■ DESCRIPTION OF THE TASK
Look through the lines below and extract each one that contains "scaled".

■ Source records
────
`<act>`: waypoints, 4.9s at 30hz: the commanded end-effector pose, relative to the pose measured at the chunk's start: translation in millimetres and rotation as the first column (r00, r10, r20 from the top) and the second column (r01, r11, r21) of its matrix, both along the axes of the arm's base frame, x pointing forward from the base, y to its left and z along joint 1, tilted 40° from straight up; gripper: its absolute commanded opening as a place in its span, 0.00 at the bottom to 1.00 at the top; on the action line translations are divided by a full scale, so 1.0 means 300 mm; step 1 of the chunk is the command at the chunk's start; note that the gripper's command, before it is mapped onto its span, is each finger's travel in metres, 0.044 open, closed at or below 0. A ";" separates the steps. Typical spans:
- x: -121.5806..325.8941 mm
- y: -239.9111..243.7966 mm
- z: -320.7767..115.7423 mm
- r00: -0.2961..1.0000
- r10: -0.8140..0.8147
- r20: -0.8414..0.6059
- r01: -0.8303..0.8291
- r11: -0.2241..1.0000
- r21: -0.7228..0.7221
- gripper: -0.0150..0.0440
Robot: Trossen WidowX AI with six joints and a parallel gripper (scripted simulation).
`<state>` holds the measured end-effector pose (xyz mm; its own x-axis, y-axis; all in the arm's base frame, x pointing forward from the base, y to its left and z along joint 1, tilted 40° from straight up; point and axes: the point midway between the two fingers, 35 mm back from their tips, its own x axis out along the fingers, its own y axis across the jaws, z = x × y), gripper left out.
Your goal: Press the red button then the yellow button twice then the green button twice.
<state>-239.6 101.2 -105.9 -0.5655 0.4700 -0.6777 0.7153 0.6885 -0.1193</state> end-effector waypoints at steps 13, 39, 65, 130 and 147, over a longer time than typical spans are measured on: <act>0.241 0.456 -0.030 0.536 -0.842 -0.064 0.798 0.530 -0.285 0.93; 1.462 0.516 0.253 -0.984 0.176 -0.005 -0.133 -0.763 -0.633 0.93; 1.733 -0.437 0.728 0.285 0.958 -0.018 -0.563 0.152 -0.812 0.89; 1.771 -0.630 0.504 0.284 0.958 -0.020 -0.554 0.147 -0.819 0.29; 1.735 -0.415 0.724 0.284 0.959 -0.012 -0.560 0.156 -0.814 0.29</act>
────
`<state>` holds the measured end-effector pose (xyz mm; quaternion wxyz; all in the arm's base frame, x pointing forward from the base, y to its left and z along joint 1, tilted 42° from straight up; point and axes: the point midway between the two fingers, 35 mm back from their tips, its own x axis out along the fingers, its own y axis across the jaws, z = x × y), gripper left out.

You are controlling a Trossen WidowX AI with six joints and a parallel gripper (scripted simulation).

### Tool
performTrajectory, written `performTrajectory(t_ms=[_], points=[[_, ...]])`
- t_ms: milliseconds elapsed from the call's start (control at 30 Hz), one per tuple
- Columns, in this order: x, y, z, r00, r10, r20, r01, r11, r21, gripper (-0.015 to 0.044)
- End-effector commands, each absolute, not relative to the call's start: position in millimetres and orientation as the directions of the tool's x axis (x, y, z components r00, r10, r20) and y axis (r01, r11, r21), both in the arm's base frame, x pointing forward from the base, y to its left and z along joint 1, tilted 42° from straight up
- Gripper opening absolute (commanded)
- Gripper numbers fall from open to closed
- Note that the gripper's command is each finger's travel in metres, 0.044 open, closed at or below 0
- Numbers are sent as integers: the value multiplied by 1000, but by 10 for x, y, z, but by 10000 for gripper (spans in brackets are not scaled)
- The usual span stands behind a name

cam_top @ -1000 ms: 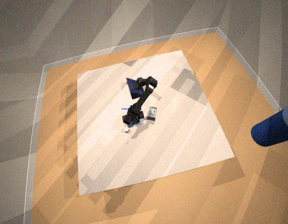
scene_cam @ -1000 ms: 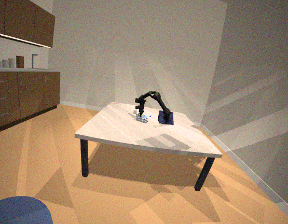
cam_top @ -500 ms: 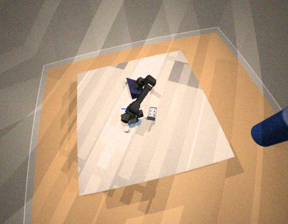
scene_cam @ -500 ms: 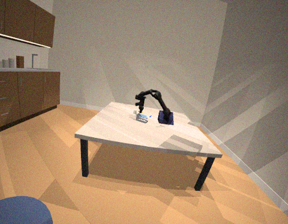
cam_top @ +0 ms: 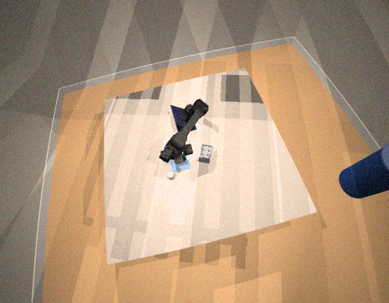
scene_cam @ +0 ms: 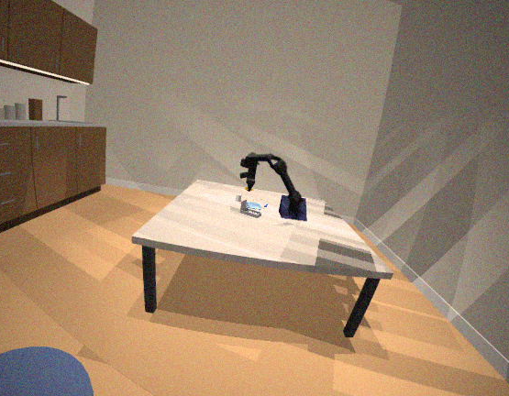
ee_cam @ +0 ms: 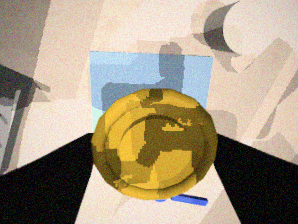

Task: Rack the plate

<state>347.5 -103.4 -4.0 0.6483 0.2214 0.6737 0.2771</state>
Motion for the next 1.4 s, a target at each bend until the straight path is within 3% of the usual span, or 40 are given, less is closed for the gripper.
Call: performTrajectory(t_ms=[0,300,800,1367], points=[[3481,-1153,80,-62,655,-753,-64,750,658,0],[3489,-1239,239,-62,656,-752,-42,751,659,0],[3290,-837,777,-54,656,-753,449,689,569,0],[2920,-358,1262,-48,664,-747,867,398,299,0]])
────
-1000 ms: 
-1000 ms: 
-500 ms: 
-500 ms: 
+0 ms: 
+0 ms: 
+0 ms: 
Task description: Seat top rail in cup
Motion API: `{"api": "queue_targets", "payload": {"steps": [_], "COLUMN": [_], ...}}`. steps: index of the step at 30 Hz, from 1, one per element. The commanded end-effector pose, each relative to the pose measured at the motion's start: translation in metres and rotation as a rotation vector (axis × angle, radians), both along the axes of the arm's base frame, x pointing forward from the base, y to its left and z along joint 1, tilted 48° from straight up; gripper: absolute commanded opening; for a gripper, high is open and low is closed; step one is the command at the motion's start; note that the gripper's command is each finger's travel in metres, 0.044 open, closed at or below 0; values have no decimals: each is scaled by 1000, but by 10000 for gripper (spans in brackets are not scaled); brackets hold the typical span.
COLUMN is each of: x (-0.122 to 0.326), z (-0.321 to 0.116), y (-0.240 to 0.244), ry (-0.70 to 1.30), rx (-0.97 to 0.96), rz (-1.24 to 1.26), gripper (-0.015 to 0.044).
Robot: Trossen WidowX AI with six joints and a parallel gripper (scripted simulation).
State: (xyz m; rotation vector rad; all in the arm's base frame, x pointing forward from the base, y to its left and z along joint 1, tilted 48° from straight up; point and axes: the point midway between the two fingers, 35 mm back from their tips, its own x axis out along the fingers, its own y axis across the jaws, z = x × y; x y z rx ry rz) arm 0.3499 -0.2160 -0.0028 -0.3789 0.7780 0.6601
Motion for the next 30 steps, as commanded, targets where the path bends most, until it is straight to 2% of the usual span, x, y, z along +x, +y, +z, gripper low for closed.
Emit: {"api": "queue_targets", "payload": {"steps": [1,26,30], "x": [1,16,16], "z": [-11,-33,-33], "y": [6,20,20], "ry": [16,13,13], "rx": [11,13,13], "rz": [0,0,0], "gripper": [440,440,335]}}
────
■ RESULT OF THE EXERCISE
- Numbers are sent as integers: the value multiplied by 1000, but by 10 for x, y, z, but by 10000 for gripper (spans in brackets are not scaled)
Motion API: `{"api": "queue_targets", "payload": {"steps": [_], "COLUMN": [_], ...}}`. steps: index of the step at 30 Hz, from 1, one per element. The commanded end-effector pose, each relative to the pose measured at the motion's start: translation in metres and rotation as a rotation vector (axis × angle, radians), both along the axes of the arm's base frame, x pointing forward from the base, y to its left and z along joint 1, tilted 48° from straight up; gripper: absolute commanded opening; for a gripper, high is open and low is closed; step one is the command at the motion's start; note that the gripper's command is each finger's travel in metres, 0.044 open, closed at or below 0; values have no decimals: each is scaled by 1000, but by 10000 for gripper (spans in brackets are not scaled); brackets hold the typical span.

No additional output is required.